• _Action item_
Show every line in the entries below where the word "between" appears.

(Records contained in a dataset)

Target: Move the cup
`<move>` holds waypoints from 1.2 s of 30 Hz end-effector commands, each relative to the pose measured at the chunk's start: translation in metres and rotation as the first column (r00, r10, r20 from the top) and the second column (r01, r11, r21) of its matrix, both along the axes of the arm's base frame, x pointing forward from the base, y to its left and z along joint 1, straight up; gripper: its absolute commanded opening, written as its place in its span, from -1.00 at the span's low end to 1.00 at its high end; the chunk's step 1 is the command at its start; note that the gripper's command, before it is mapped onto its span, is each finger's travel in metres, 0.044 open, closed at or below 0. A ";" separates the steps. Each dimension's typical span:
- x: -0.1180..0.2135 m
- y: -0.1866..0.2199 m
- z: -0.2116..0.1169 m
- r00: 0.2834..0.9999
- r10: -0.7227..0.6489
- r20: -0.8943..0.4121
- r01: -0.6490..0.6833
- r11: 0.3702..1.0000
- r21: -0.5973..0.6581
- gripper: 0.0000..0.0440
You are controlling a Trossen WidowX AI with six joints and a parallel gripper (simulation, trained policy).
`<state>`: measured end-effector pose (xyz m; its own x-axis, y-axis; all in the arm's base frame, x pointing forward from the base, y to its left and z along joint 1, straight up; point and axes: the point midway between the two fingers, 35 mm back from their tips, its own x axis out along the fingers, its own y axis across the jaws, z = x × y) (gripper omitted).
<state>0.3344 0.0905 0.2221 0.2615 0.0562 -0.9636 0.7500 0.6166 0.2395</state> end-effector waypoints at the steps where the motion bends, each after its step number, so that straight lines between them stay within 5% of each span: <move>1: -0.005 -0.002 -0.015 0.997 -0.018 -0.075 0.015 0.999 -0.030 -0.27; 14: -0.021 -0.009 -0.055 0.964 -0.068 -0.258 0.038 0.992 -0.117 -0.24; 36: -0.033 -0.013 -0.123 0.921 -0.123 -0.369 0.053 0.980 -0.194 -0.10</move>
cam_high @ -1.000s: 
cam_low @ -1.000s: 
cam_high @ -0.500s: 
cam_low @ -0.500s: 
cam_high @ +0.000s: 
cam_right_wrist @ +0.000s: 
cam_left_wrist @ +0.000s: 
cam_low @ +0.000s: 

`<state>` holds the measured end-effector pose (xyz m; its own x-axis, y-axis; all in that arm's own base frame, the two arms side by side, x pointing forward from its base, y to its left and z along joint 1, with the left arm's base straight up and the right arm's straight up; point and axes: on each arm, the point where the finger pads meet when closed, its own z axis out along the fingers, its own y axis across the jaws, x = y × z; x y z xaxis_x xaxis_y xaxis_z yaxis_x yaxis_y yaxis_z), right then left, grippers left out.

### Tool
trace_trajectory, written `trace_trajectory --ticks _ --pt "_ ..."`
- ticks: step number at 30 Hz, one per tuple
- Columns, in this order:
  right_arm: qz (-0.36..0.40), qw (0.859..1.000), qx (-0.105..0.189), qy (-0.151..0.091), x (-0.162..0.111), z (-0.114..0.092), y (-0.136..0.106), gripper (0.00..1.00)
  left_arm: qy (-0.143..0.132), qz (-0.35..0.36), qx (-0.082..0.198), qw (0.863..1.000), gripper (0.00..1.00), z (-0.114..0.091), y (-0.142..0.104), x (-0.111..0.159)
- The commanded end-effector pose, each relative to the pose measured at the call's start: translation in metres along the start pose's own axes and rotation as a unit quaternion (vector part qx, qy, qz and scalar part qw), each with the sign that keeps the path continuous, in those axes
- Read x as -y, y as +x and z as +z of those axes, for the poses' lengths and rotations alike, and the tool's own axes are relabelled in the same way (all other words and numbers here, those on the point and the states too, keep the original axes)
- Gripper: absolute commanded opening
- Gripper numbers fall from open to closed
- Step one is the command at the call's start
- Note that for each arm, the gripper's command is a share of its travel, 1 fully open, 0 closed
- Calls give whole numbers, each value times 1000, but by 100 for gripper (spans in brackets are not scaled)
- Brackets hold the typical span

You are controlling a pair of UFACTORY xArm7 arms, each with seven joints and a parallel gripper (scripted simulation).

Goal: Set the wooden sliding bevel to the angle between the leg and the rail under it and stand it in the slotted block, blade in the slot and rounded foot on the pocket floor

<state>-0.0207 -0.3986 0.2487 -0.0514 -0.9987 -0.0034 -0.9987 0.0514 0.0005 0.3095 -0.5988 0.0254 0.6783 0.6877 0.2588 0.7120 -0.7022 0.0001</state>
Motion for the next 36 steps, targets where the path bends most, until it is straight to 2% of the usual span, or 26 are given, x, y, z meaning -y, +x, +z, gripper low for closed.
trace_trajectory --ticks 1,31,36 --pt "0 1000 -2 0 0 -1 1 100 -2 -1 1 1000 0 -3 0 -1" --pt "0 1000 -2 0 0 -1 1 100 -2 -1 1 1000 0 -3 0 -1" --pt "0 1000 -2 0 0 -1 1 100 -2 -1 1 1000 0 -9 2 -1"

• _Solved problem_
`<state>`: measured end-effector pose (xyz m; its own x-axis, y-axis; all in the arm's base frame, x pointing forward from the base, y to its left and z along joint 1, straight up; point and axes: the point midway between the two fingers, 35 mm back from their tips, its own x axis out along the fingers, its own y axis across the jaws, z = x × y) (gripper omitted).
<state>0.3344 0.0905 0.2221 0.2615 0.0562 -0.9636 0.7500 0.6166 0.2395</state> end-effector waypoints at the steps where the motion bends, each after its step number, so that straight lines between them stay within 5% of each span: <move>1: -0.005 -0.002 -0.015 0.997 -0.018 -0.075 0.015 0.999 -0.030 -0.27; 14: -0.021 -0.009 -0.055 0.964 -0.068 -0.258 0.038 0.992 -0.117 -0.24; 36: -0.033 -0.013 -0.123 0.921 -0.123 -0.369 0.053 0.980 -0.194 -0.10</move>
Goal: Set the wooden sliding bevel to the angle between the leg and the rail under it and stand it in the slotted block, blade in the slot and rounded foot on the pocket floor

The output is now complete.